After retirement, Catherine and Clarence sold their home and moved to a condominium in New Westminster, BC.  They bought a motor home and travelled across Canada, throughout British Columbia,  and down to Mexico more than once. They had many happy years with the dance community in Canada and the United States.

I didn't do an obituary. Instead, memorial cards were published, a copy is attached.

Thank you for doing this.  I know that it would mean a lot to my mum. — Catherine’s daughter


I met Cathie (who insisted on my using the shortened version of her name) when she was attending my marriage to Randy Hensley during the Squares Across the Border Anniversary Fly-In in November of 2003.

When I put out a general call for volunteers to help me proofread The Call Sheet for the GCA. Cathie was, at one stage of her UBC career, a professional proofreader of technical journals. Trust me, it showed in every issue of the Call Sheet that she reviewed. I had a team of five people (the “GCA Call Sheet Editorial Review Board”), plus myself, and still Cathie found errata that all of us had missed. Every. Single. Issue.

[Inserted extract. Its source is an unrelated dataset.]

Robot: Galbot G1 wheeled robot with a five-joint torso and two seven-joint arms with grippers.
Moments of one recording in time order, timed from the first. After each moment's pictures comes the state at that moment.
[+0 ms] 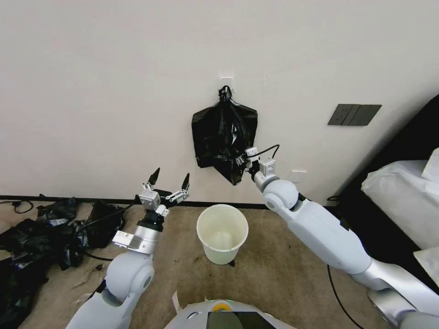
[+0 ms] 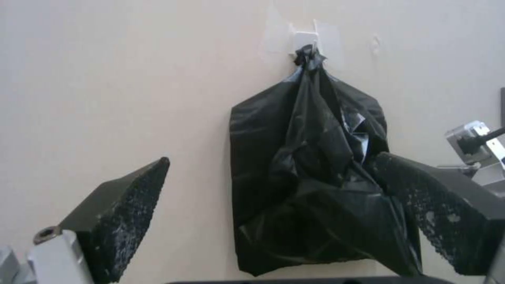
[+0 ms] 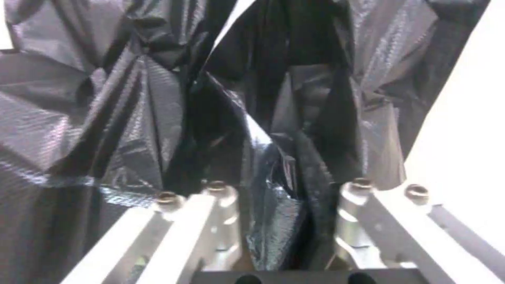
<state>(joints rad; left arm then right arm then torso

She also sent me notes about which articles worked well, and which ones didn’t, and we gossiped back and forth about some of the people and events discussed in each issue. And, typically for her, she held nothing back. I suspect I was one of her few outlets for blunt-spoken discussions, and I enjoyed it thoroughly.

We had a cordial (actually, more familial) correspondence over many years, although we never had the chance to meet up in person again other than at a couple of Vancouver IAGSDC conventions. Cathie was both delightful, and, like Roald Dahl’s heroine Matilda, just a little bit naughty. (Actually, more than just a little bit; we had some delightfully unedited/unvarnished conversations about…certain topics.)

One issue of the Call Sheet, Cathie’s email with errata went astray into my spam filter, and I put out an issue without her edits. She was heartbroken, and a little mad, and I am forever grateful that we were good enough friends for her to actually tell me so. I immediately found her missing edits, retracted the just published issue from the website, applied her (many!) corrections, and republished the issue, along with apologizing to her profusely.

Cathie told me she loved dancing with Squares Across the Border, because they were “so much less fussy than the straight clubs”, and she had never seen a straight club allow a wedding ceremony during its fly-in, and that made her love SATB and the IAGSDC even more.

There are hundreds of Call Sheet readers who have no idea how much of a positive impact Cathie had on what they read, simply because she rejoiced in being an ally to the LGBTQ+ square dance community.

Frankly, I had a horrible time getting out the first issue of the GCA Call Sheet after Cathie’s passing. The rest of my Editorial Review Board stepped up and did a sterling job, but I kept weeping as I applied their edits, knowing I would never again process corrections from Cathie’s sharp mind and sparkling wit.